- **Task requirements**
From the entries below, reproduce exactly the line containing "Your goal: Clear", the line containing "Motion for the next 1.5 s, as", and every line in between, with nothing added.

- **Study material**
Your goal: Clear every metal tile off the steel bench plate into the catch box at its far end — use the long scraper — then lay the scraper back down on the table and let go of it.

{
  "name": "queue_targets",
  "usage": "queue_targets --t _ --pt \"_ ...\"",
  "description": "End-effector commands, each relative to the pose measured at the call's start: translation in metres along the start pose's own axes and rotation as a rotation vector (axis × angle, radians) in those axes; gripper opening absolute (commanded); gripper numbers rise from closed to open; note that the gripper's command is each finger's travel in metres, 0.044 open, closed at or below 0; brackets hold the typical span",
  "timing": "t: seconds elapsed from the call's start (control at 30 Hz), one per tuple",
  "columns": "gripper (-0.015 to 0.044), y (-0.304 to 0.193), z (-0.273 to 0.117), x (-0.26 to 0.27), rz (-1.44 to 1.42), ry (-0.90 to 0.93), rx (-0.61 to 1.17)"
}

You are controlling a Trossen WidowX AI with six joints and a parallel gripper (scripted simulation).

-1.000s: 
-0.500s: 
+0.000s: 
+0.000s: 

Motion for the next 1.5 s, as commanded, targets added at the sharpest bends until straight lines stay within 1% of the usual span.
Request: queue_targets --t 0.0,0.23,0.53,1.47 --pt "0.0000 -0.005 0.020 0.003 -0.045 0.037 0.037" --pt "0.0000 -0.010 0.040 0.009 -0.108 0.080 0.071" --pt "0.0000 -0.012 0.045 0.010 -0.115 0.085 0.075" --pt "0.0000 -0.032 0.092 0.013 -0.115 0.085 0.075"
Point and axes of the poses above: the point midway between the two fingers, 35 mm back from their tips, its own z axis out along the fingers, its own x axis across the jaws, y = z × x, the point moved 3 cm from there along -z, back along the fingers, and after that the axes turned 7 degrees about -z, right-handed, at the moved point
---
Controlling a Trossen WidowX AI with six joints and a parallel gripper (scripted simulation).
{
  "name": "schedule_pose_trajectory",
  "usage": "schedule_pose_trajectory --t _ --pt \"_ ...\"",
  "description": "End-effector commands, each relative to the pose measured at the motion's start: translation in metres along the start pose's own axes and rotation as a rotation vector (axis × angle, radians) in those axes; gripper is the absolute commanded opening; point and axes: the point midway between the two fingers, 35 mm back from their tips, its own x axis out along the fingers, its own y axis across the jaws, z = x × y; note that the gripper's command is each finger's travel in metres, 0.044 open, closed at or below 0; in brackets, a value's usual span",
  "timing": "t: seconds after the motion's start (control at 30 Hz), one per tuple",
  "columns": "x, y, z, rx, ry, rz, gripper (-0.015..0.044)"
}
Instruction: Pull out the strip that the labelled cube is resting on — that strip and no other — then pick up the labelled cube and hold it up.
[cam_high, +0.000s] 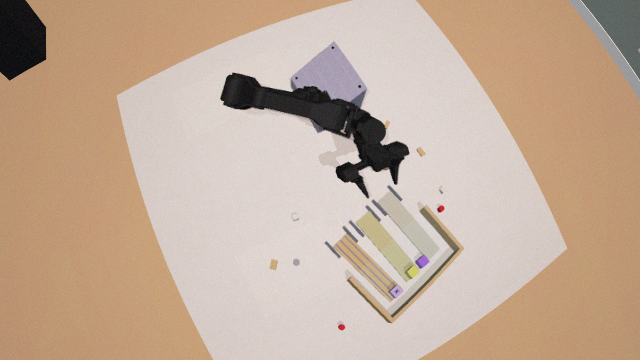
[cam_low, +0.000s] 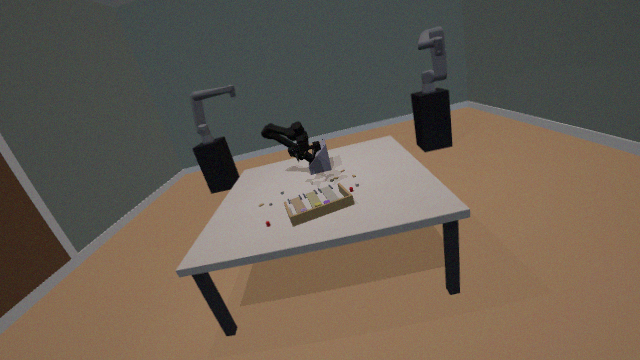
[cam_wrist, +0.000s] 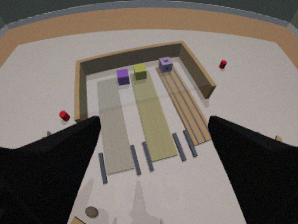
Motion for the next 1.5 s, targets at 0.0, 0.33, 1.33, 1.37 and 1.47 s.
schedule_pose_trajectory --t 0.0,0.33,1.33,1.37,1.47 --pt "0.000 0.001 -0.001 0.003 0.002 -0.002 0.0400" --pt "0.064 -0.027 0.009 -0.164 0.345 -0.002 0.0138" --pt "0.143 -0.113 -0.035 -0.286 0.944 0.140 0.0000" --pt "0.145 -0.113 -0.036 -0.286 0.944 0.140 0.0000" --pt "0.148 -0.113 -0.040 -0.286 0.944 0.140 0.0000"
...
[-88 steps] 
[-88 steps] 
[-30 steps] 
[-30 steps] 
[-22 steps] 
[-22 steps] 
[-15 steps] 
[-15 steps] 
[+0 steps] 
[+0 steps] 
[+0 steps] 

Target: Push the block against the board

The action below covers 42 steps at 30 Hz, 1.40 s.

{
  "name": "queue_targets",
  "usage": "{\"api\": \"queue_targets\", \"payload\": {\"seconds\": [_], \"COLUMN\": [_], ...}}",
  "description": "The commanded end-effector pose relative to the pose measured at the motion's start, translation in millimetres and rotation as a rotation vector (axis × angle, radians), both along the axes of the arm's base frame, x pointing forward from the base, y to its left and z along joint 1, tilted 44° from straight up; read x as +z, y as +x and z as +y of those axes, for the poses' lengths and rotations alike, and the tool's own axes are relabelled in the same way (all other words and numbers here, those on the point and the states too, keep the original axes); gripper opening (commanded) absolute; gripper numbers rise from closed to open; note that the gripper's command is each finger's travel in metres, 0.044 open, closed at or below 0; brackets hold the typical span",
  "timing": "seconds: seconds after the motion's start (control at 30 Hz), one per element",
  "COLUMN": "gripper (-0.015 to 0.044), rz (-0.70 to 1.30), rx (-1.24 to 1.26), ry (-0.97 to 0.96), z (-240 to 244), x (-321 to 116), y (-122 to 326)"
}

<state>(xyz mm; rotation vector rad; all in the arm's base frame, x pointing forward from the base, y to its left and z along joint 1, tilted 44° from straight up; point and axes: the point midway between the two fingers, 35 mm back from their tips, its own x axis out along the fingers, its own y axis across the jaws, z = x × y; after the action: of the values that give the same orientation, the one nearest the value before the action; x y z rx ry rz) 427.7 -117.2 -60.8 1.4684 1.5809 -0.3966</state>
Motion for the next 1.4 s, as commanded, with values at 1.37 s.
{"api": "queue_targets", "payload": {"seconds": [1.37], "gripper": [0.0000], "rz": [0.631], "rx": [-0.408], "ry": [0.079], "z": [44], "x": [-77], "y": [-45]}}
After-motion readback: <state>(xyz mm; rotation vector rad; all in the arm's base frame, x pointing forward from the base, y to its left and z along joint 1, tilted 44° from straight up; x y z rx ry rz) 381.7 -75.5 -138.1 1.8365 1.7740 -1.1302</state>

- **Result below**
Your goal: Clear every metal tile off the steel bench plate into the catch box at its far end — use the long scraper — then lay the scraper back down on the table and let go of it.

{
  "name": "queue_targets",
  "usage": "queue_targets --t _ --pt \"_ ...\"",
  "description": "End-effector commands, each relative to the pose measured at the call's start: translation in metres along the start pose's own axes and rotation as a rotation vector (axis × angle, radians) in those axes; gripper opening absolute (commanded); gripper numbers rise from closed to open; note that the gripper's command is each finger's travel in metres, 0.044 open, closed at or below 0; brackets hold the typical span",
  "timing": "t: seconds elapsed from the call's start (control at 30 Hz), one per tuple",
  "columns": "gripper (-0.015 to 0.044), y (-0.304 to 0.193), z (-0.273 to 0.117), x (-0.26 to 0.27), rz (-1.44 to 1.42), ry (-0.90 to 0.93), rx (-0.61 to 1.17)"
}

You are controlling a Trossen WidowX AI with six joints and a parallel gripper (scripted simulation).

-1.000s: 
-0.500s: 
+0.000s: 
+0.000s: 

Motion for the next 1.5 s, as commanded, targets added at the sharpest bends until straight lines stay within 1% of the usual span.

No further answer is expected.